Вечером, когда я лежал уже в постели, прислушиваясь к тому, как двигали мебель за стеной, опять послышался на дворе скрип колес и топот копыт. Потом женские голоса. Я не скоро заснул в этот вечер, а рано утром, когда все спали, был уже на дворе. Соседская дверь была закрыта. Около нее стояло ведро с углем и открытый ящик с растрепанными книгами без обложек и переплетов.

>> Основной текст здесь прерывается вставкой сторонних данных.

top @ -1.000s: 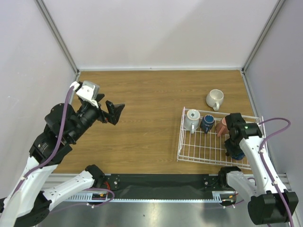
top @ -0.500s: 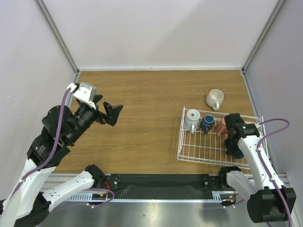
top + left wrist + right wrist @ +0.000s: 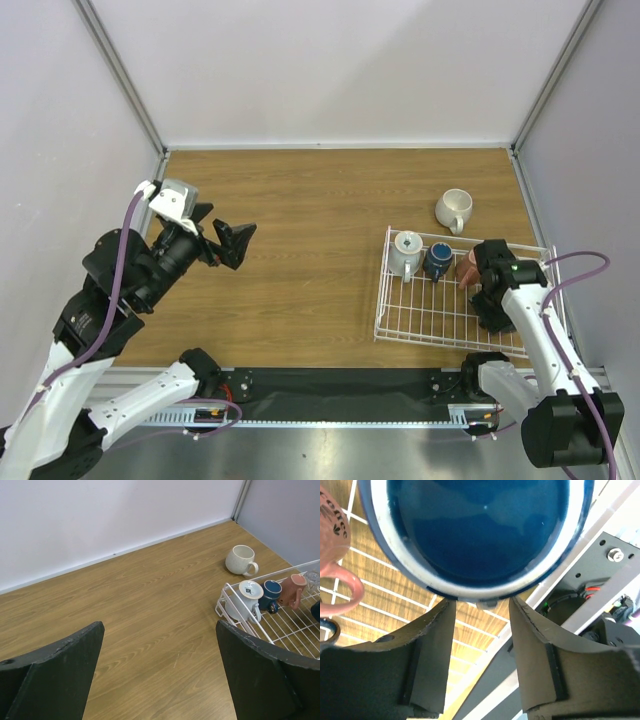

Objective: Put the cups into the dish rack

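Observation:
The white wire dish rack (image 3: 420, 312) sits at the right of the table. Along its far side stand a pale grey-blue mug (image 3: 406, 252), a small dark blue mug (image 3: 437, 260) and a reddish-pink cup (image 3: 468, 268). My right gripper (image 3: 491, 316) hangs over the rack's near right corner. In the right wrist view its jaws stand apart, open, just below the white rim of a large dark blue cup (image 3: 480, 530) resting on the rack wires (image 3: 380, 587). A cream-white mug (image 3: 453, 210) lies on the table beyond the rack. My left gripper (image 3: 236, 243) is open and empty, far to the left.
Grey walls close the table on the left, back and right. The rack's near edge lies close to the black strip (image 3: 340, 385) at the table front. The left wrist view shows the rack (image 3: 295, 630) and a small clear glass (image 3: 314, 577) at its far right.
The right gripper's jaws have spread apart off the large dark blue cup, which now rests in the rack. The left arm drifted slightly left.

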Controlling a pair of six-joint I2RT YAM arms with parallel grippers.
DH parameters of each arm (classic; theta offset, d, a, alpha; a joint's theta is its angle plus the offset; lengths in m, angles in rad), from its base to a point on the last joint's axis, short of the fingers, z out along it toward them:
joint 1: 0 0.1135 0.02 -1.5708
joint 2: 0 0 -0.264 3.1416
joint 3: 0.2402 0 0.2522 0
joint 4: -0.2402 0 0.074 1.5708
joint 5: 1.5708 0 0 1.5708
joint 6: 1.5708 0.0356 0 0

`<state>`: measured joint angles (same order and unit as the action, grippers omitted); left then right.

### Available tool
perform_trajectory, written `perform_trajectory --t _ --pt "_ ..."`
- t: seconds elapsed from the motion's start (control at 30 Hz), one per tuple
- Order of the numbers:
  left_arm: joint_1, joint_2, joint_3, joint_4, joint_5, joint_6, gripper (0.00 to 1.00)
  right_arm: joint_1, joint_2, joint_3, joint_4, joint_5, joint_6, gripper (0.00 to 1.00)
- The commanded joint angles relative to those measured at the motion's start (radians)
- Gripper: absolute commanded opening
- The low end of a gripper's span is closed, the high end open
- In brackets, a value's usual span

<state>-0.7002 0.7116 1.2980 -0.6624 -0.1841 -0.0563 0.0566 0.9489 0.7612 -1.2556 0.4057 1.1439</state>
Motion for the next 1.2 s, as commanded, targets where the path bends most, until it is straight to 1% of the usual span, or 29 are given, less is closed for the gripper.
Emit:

Я дождался минуты, когда из двери вышел вчерашний человек без пиджака, в подтяжках. Потом вышла сонная старуха с опухшей щекой и вынесла пустой и холодный самовар. Потом показалась женщина помоложе, толстая, в мелких рыжеватых кудряшках.

Эта женщина сказала:

- Павел, а ведь место-то тут сыроватое.

Человек с бородкой ответил ей, тихо покашливая:

- Ничего, Саша, вот только пустим завод, так сейчас и переедем в город. А здесь у нас будет конторка и комнатка для меня при заводе.

Скоро они оба зашли в дом, а старуха стала разводить самовар.